Adding additional Debian packages

  • The pre-built containers may not have all of the dependencies required by your bash script.
  • To install dependencies before your script runs, use the ADDITIONAL_PACKAGES variable.
  • This will install Debian packages uses apt prior to script execution.
docker run --rm -it \
    -v $PWD:/data \
    -e ADDITIONAL_PACKAGES=tzdata,nano \
    registry-gitlab.wsl.ch/envidat/containers/bash:latest \
    script_name.sh

Demos

  • See working demos in the demos directory.
  • Navigate to demos, then run each demo script with bash: bash core.sh.
  • The Python and R demos simply transpose a online CSV file.
  • The BASH example generates CORE files, using underlying jpg2 files (see CORE spec on EnviDat).

Additional Tips

Saving a container plus code to EnviDat

Although we aim to always make these containers available for any user to run, we cannot guarantee they will be online forever.

As a safeguard against this, it is good practice to package up your code with all dependencies into an exported container image, for others to run / reproduce results.

If possible, your script should first download the data from an online source, such as https://envidat.ch.

Please also include your script separately in the data repository for easy viewing.

  1. Run your container: docker run -d --name code-container registry-gitlab.wsl.ch/envidat/containers/bash:geo sleep.
  2. Copy your code: docker cp /path/to/script.sh code-container:/code/.
  3. Commit the container changes to an image: docker commit code-container code-container-image.
  4. Save the image as a .tar: docker save code-container-image | gzip > code-container-image.tar.gz.
  5. Upload the image (code + dependencies) as a dataset to your EnviDat entry.

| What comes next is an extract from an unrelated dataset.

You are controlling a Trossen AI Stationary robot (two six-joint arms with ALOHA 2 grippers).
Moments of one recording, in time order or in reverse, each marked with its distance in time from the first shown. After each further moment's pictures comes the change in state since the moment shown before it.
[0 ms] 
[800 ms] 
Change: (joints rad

Running a saved container from EnviDat

  1. Download the .tar.gz container image.
  2. Load the image: docker load --input code-container-image.tar.gz.
  3. Optional, rename the image:
docker tag code-container-image new-image-name:v1
docker image rm code-container-image
  1. Run the container: docker run -it -v $PWD:/data new-image-name:v1 /code/script.sh.
  2. The script will output to your current working directory.

Using absolute paths

  • Running a script as described requires the relative path.
  • It's possible to use absolute paths if -v $PWD:/data is changed to -v $PWD:$PWD.
  • Then the paths like /home/username/path/to/script.py can be used.
  • Note that you must handle directory permissions in this case (they are not handled for you).
  • To find the absolute current working directory in Linux, run: echo $PWD.